I have a simple application that reads data in small strings from large text files and saves them to a database. To actually save each such String, the application calls the following method several (may thousands, or more) times:
setValue(String value)
{
if (!ignore(value))
{
// Save the value in the database
}
}
Currently, I implement the ignore() method by just successively comparing a set of Strings, e.g.
public boolean ignore(String value)
{
if (value.equalsIgnoreCase("Value 1") || (value.equalsIgnoreCase("Value 2"))
{
return true;
}
return false;
}
However, because I need to check against many such “ignorable” values, which will be defined in another part of the code, I need to use a data structure for this check, instead of multiple consecutive if statements.
So, my question is, what would be the fastest data structure from standard Java to to implement this? A HashMap? A Set?

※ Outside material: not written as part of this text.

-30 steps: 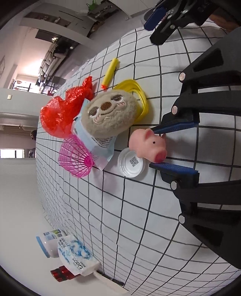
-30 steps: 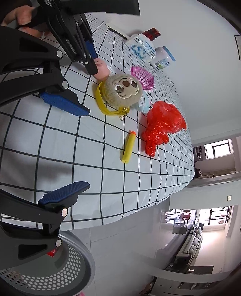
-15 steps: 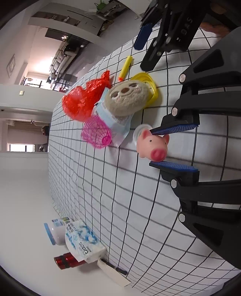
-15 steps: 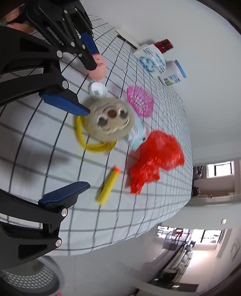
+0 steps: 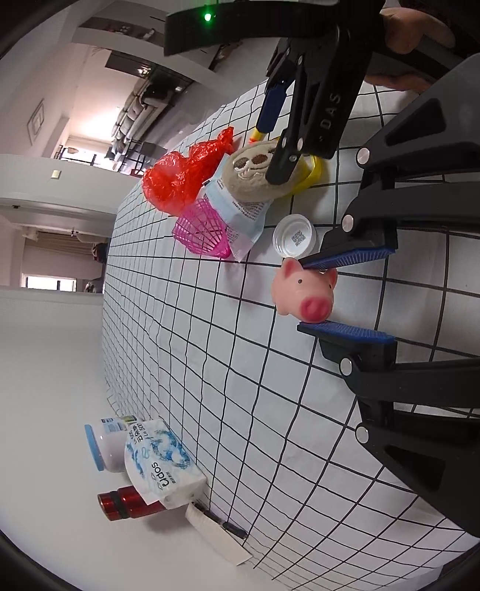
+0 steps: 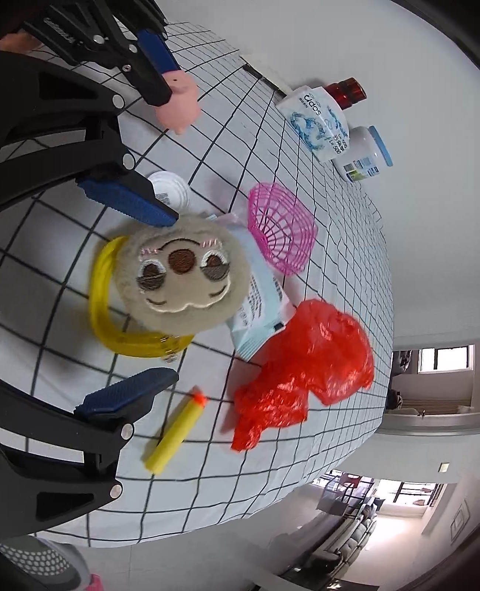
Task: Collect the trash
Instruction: 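Grasp the pink pig toy with the left gripper while the right gripper grasps the plush sloth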
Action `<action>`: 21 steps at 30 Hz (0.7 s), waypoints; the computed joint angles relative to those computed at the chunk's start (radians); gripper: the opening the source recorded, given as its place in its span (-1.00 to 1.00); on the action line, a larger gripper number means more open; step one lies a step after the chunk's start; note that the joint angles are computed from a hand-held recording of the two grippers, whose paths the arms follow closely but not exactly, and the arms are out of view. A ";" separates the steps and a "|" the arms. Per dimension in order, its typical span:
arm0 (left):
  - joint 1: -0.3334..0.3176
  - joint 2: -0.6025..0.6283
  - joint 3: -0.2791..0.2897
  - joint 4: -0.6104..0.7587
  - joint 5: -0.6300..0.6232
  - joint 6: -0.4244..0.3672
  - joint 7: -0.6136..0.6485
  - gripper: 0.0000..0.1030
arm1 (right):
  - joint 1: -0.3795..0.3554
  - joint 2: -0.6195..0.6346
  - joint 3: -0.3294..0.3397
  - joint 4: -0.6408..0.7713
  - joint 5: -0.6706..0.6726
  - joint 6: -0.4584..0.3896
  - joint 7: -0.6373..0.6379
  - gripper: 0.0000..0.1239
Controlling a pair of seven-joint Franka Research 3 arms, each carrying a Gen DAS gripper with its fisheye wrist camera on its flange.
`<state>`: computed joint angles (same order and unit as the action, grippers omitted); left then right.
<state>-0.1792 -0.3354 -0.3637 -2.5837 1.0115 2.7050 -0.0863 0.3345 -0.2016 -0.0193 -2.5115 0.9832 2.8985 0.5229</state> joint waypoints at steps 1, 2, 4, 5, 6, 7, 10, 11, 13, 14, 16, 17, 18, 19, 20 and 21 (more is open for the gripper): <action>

Something else?
Initialization time is not an issue, since it will happen statically and once per application invocation.
EDIT: The solutions suggested thus far (including HashSet) appear slower than just using a String[] with all the ignored words and just running “equalsIgnoreCase” against each of these.

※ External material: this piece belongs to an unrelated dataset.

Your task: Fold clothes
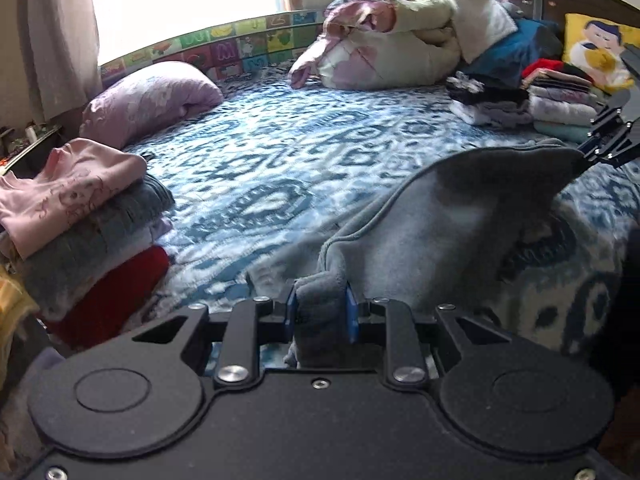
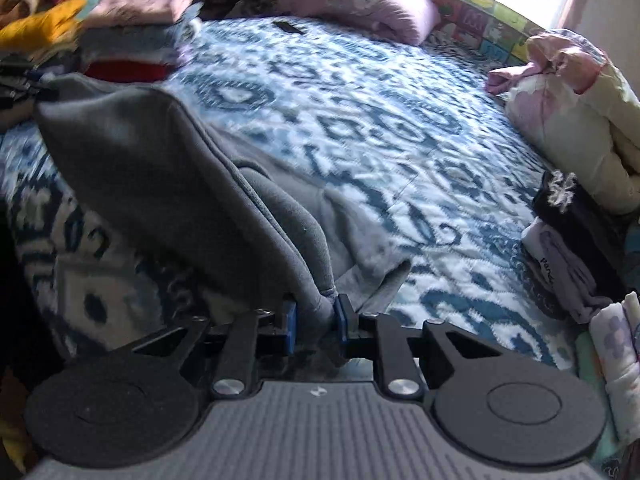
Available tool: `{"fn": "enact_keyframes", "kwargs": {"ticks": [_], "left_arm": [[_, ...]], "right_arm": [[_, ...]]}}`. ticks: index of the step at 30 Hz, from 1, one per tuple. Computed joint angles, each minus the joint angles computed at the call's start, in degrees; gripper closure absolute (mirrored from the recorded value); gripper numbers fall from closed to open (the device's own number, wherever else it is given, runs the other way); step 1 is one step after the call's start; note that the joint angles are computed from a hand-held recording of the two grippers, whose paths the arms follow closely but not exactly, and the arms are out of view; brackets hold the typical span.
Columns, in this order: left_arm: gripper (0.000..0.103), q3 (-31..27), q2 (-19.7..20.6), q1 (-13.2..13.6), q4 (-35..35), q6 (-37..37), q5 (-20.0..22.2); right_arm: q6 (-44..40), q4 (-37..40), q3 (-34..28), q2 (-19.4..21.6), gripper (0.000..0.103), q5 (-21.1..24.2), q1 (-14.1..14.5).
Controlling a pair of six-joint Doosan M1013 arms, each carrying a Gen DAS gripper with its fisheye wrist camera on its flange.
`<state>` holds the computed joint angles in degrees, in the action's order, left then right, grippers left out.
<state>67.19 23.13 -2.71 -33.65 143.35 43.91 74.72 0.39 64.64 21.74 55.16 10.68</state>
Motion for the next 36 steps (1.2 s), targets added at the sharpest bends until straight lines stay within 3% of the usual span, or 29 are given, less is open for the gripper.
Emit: {"fn": "enact_keyframes", "kwargs": {"ticks": [9,12,19,22,25,28,30,33,36], "left_arm": [[0.08,4.79,-2.16,0.63,1.05,5.48,2.48],[0.077,4.96,-2.26,1.18,1.08,6.78,5.24],[0.069,2.29,-1.64,3.5,-1.78,9.57,17.05],[0.068,2.43,-1.96,4.01,-4.46,8.06,14.92],[0.056,1.0,-1.75,3.74,-4.81,3.56,13.75],[0.051,0.55,-2.42,0.0,10.79,-8.55,7.09],[0.049,-0.67,-1.95,-2.47,22.89,-18.12,6.15],[0.047,-2.67,-0.86,-3.88,27.79,-24.23,7.98],[0.047,-2.9,-0.64,-4.89,30.28,-25.65,7.12]], "right_arm": [[-3.98,-0.56,4.65,-2.03,0.082,3.22,1.31],[-4.69,-1.17,4.93,-2.08,0.079,4.96,1.53],[-8.78,1.75,5.63,-3.03,0.074,7.77,0.26],[-8.22,3.2,5.85,-3.67,0.069,7.04,-0.72],[-4.46,3.63,5.3,-3.38,0.067,5.72,-1.43],[-0.52,4.01,4.5,-2.64,0.067,3.91,-2.06],[1.14,4.41,3.94,-2.01,0.066,2.62,-2.2],[3.89,3.29,3.09,-1.14,0.063,1.19,-1.71],[6.52,1.41,2.05,-0.24,0.063,0.23,-1.04]]}}
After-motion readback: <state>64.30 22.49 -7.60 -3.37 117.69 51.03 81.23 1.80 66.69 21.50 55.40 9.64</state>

Use a HashSet, storing the values in lowercase, and its contains() method, which has better lookup performance than TreeSet (constant-time versus log-time for contains).

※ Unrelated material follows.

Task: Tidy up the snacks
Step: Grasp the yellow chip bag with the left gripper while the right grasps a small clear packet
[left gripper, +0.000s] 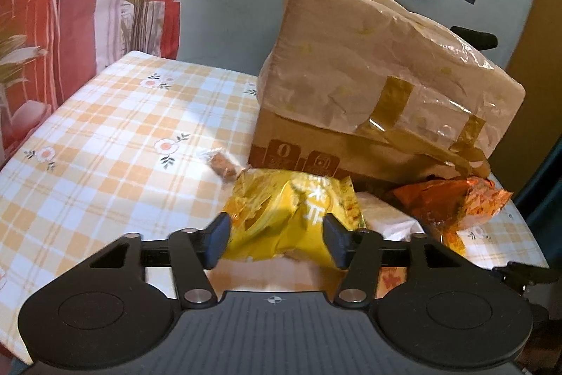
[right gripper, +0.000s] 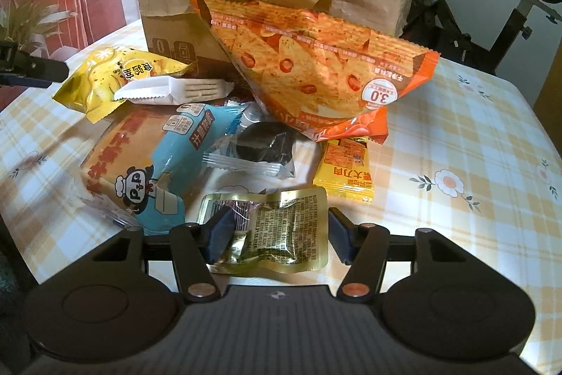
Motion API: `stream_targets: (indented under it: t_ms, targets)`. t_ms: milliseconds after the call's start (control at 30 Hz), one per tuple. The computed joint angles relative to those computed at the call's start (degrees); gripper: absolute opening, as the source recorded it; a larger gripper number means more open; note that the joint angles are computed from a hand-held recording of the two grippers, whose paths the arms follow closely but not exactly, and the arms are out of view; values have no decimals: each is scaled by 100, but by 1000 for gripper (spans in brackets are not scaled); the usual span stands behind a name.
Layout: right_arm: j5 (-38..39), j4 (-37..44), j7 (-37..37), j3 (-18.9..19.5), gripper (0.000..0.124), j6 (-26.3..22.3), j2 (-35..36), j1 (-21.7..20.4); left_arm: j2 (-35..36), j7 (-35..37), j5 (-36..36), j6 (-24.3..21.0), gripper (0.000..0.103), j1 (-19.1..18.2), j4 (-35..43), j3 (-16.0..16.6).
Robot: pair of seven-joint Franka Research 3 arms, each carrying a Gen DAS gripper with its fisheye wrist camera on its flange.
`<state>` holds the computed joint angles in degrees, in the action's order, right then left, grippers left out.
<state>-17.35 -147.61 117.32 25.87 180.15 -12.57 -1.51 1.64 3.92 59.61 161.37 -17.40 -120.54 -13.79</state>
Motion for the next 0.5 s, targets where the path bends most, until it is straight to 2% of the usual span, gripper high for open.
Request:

Storing the values in lowercase and searching for the lowercased input avoids the hassle of dealing with case during comparison, so you get the full speed of the HashSet implementation and zero collection-related code to write (eg Collator, Comparator etc).
EDITED
Thanks to Jon Skeet for pointing out that certain Turkish characters behave oddly when calling
toLowerCase(), but if you’re not intending on supporting Turkish input (or perhaps other languages with non-standard case issues) then this approach will work well for you.